Females seem to detect the cells of the hosts by chemical means and once a nest is detected the female remains in its vicinity but they do not appear to be attracted to the cells, rather they are "chemically arrested". Female M. australica have been observed excavating access holes through the mud walls of the nests of Pison sp. with their mandibles, just one hole per cell was excavated and several females were observed working on each hole. Only a single female at a time worked on the digging, each taking turns. Adult females are responsive to light, phototaxis, with the crawlers being negatively phototaxic and the fliers positively phototaxic, i.e. attracted to light, so that they leave the host nest after mating. The females can delay feeding and egg laying for several weeks until the host reaches an appropriate developmental stage, they will even wait in empty cells until the host uses them.

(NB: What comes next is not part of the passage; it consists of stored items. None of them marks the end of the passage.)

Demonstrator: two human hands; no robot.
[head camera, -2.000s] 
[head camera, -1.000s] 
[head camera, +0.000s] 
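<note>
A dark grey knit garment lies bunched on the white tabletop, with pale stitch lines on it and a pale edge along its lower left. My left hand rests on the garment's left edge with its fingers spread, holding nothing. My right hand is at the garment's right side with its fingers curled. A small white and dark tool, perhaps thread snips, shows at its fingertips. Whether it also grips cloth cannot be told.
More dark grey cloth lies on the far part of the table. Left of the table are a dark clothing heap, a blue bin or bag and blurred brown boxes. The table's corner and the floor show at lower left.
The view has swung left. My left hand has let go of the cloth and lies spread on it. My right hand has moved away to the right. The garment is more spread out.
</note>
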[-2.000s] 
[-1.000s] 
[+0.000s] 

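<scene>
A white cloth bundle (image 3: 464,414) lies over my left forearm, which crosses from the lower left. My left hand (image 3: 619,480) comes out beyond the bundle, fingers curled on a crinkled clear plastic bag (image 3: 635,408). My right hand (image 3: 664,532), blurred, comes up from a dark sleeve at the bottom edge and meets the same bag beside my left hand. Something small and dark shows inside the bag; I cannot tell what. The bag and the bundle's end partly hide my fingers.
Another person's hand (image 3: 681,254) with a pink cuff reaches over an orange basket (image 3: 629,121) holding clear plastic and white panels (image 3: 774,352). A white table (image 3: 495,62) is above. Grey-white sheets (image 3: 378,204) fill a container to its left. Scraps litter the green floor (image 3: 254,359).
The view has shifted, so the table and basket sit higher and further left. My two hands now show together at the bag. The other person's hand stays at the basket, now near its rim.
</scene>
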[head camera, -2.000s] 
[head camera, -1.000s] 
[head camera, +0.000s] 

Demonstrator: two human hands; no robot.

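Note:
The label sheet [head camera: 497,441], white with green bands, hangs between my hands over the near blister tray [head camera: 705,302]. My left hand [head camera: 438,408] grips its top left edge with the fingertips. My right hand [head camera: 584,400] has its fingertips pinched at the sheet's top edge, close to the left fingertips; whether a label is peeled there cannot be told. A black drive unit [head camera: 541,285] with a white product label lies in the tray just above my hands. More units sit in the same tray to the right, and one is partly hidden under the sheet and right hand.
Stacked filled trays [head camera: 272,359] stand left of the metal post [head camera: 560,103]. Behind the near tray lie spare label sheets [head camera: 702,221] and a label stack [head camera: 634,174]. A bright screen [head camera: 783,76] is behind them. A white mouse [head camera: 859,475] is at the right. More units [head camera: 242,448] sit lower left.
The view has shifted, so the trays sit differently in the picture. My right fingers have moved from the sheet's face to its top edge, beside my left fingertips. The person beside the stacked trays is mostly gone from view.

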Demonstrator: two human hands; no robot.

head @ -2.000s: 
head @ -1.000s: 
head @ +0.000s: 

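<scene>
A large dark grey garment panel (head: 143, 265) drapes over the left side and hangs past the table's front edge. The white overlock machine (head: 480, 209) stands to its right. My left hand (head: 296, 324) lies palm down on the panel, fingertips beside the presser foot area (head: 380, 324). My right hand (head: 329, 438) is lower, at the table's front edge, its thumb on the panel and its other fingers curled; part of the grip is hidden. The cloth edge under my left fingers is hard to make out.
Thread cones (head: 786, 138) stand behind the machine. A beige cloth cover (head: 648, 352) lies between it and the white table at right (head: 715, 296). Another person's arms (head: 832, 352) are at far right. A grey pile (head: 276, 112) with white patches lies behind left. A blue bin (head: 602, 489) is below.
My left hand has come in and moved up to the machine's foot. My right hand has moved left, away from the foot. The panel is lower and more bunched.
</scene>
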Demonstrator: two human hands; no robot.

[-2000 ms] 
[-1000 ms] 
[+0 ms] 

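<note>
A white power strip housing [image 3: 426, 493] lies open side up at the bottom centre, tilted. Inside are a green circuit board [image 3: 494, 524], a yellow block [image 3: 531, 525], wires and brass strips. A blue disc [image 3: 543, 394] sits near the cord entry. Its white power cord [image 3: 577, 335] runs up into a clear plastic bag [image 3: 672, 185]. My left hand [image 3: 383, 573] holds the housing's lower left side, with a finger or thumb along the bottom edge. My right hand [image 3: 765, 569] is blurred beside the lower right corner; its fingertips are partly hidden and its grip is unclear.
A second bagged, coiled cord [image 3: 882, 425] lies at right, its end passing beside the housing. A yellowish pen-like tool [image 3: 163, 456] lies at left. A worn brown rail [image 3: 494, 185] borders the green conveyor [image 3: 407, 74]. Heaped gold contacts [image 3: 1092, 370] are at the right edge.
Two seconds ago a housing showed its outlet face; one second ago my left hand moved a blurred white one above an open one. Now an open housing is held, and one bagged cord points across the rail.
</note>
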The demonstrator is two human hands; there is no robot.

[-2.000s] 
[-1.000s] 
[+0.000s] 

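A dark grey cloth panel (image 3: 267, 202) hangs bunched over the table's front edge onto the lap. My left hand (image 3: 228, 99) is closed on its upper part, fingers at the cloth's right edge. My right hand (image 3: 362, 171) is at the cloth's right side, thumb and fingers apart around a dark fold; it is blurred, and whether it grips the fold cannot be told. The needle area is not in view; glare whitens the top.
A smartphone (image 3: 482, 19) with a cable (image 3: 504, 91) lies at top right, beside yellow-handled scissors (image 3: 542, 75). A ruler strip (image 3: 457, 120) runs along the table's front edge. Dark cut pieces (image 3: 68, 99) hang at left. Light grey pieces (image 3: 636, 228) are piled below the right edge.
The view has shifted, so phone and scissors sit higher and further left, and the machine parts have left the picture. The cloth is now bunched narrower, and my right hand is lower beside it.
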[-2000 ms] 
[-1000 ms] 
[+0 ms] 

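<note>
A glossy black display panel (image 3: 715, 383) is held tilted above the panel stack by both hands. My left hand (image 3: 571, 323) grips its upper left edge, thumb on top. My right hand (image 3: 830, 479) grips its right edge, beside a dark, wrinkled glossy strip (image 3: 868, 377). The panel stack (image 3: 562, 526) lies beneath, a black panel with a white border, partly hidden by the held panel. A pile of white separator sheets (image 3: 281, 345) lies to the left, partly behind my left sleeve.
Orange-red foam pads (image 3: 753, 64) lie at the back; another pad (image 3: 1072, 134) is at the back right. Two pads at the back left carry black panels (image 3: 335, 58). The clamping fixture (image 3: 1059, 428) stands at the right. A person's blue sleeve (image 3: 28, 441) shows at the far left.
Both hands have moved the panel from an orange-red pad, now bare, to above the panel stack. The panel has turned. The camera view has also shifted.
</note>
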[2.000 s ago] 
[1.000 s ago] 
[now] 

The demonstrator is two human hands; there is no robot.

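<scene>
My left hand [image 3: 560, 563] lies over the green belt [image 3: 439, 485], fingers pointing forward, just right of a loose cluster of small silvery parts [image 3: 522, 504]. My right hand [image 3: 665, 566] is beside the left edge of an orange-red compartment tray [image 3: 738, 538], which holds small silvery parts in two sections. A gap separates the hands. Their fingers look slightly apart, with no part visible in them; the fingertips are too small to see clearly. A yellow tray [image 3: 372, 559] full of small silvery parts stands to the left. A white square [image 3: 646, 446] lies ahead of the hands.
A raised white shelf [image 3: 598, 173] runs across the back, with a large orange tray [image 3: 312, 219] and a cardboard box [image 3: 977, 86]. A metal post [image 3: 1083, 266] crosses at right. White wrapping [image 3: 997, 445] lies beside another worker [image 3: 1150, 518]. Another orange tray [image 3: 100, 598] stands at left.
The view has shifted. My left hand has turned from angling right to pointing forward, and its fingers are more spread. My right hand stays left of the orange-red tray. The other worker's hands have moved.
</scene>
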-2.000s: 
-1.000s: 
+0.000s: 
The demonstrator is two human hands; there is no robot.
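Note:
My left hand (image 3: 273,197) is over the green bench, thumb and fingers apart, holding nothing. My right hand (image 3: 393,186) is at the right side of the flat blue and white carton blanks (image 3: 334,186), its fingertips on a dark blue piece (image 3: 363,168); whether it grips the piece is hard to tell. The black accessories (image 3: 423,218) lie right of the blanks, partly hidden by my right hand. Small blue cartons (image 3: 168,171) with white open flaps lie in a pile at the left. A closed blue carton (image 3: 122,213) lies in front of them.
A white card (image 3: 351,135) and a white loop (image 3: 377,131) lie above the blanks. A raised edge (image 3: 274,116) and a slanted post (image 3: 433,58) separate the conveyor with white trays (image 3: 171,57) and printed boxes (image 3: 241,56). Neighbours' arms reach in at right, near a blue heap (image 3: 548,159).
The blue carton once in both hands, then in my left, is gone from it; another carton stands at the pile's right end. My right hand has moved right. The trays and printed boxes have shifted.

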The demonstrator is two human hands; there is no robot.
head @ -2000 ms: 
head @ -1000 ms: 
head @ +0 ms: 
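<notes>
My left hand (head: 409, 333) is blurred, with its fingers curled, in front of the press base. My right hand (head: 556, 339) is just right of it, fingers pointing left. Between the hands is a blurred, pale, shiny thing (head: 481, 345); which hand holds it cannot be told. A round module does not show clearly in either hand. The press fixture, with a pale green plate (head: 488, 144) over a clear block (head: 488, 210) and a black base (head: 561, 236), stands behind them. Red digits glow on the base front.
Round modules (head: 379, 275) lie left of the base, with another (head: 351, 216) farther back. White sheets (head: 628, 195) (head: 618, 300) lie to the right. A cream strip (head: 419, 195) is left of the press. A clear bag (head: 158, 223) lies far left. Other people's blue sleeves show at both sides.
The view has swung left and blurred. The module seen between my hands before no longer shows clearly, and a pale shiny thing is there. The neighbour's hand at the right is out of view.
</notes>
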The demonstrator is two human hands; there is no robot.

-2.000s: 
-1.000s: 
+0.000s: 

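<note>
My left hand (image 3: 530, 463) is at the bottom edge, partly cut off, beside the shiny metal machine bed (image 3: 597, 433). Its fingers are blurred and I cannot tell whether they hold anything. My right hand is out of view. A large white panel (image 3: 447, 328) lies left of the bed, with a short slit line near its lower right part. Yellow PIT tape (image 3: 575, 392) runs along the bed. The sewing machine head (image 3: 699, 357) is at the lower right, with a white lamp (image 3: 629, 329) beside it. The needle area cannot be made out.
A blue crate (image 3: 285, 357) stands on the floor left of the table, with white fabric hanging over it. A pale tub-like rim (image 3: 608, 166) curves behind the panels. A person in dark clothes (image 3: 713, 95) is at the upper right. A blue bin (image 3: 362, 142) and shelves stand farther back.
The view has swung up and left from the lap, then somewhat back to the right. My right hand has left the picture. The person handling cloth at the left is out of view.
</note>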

M. australica is totally dependent on the host wasps for food, the females feed on the host before oviposition and the larvae consume the host. Adult males probably do not feed. The primary hosts are solitary wasps and bees but it will also parasitise inquilines of other insect orders where these are present in the host's nest. Bumblebees have also been found to be hosts of this wasp. Where populations of M. australica are high it can have a noticeable effect on the populations of host species and many of the host species have evolved defences against M. australica including nest location, chemical defences, physical barriers and defensive behaviours. Where M. autralica is common there can be a high mortality of its host species, which are often pollinators, and so M. australica parasitism can lead to an inhibition in the reproductive and dispersal capabilities of many plants. There is very little information about predators and parasites of M. australica, although an egg hyperparasitoid, Anagrus putnamii, has been recorded it has not been confirmed that it was using M. australica as its host. In addition, there have been observations of parasitic mites which feed on larvae of the sphecid wasp Sceliphron spp. competing with M. australica larvae and even feeding upon them.

===Hosts===
The first recorded host of Melittoboa australica was Pison spinolae; however, the primary hosts are leaf cutting bees Megachile spp, mason wasps and mud dauber wasps but it is wide-ranging in its choice of hosts. There are no indigenous social wasps in Australia but in New Zealand and North America it has been recorded in the nests of Vespula species, as well as nests of Polistes, Bombus and honeybees Apis mellifera. The bombyliid fly Anthrax angularis and the ichneumonid Stenarella victoriae are parasites in the nests of Sceliphron spp. and have been recorded as being viable hosts for M. australica. In addition, M. australica were found on dipteran puparia found in the nests of Sceliphron which are thought to be parasites on the spiders stocked in empty cells by the wasps.